Mozilla's revenue increased to over $500M in 2016. Good for them! Some people have asked why all that money, and Mozilla's 1,200-ish staff, are needed just to build Firefox.

In practice building and maintaining a truly independent browser is incredibly expensive. (By truly independent, I mean a browser with its own implementation of HTML, CSS, JS, etc; this kind of independence is critically important to the open Web, and the world, and hence Mozilla's mission.)

Why is it so expensive? First you have to do the obvious stuff: implement the client browser engine and interface. Web standards are vast and complicated and ever-evolving, so this is a vast and complicated task. For this kind of security-critical, long-lived software in an intensely competitive mass market, you have do a very high-quality job, paying attention to all the various "ilities" — security, compatibility, performance, portability, accessibility, internationalization, maintainability, and so on. But also these days a large server-side investment is needed: downloads, updates, addons, crash collection, telemetry, push notifications, sync, and so on. Then you have to support all your developers with CI, massive test infrastructure, analysis and viewing of crash and telemetry data, etc. You also support your developers by writing custom tools and improving open-source tools; for example the rr project was born at Mozilla to improve life for Mozilla's C++ developers.

If you care about the open Web standards you're implementing, then your people need to spend time doing standards work. Since you have an independent engine you need to constantly evangelise Web developers and manage other external relationships.

If you want to stay competitive for the long term you need something like Mozilla Research, building stuff like Rust and Servo to explore technology that may give you a competitive edge in years to come.

Your product needs to be in the hands of users to be relevant, so you need marketing, distribution, events and other kinds of user outreach.

Then of course you have all the people needed to let the above people do their work effectively — HR, PR, lawyers, accountants, logistics, office managers, personnel managers, executives, and so on.

I worked at Mozilla for a long time.
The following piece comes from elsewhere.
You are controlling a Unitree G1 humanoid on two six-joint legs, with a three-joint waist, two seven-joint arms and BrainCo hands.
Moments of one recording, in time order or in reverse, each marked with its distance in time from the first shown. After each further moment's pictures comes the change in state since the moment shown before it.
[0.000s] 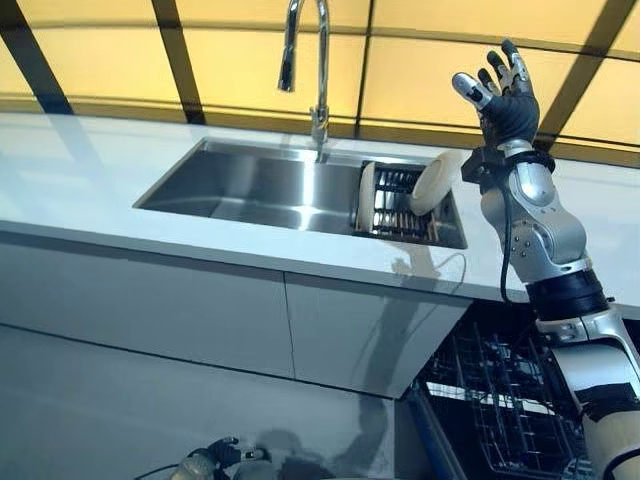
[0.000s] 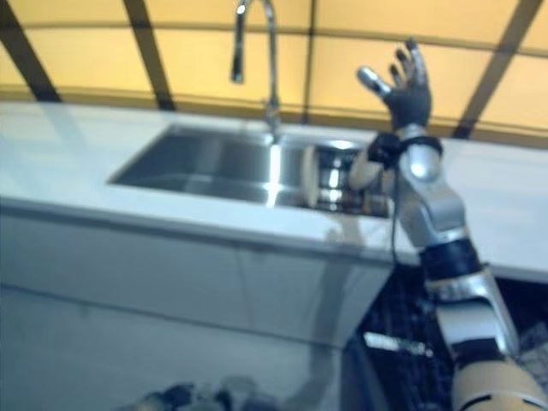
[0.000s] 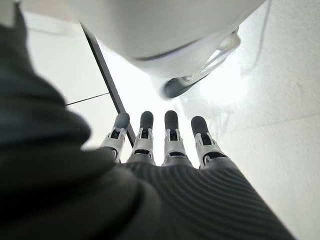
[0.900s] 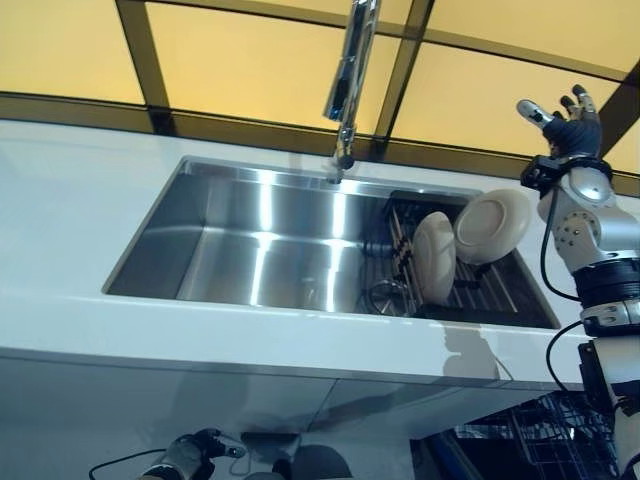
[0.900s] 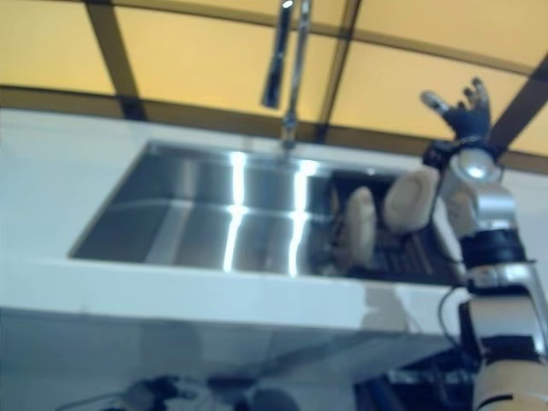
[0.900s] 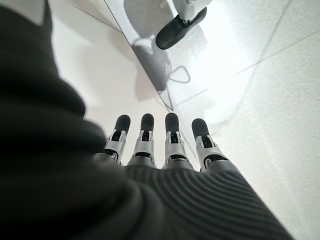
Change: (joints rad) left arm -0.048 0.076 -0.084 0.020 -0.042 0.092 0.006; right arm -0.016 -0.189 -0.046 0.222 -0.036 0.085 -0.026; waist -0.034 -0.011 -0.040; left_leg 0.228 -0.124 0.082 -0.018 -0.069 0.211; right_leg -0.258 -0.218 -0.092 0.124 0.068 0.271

Over the last five years headcount was at about the quoted level, even during the FirefoxOS years. We were constantly butting up against headcount limits, having more work than we had people to do it. 1,200 people is barely enough. In the future it might not be enough.

Of course if you're willing to give up on engine independence you can save a lot of those expenses by adopting another vendor's engine, probably Chromium, and drafting off Google's investment. It's no surprise that for-profit companies would take that path, and that only Apple and Microsoft, companies with deep pockets and deep fear of Google, have declined to do so (though even Microsoft has caved on Android). Of course, using the same engine as Chrome limits your options for competing against Chrome, but it's tough to argue that those extra options are worth more than the cost. This is one reason among many why Mozilla is so important: it's Mozilla's mission that justifies the costs of maintaining an independent browser engine.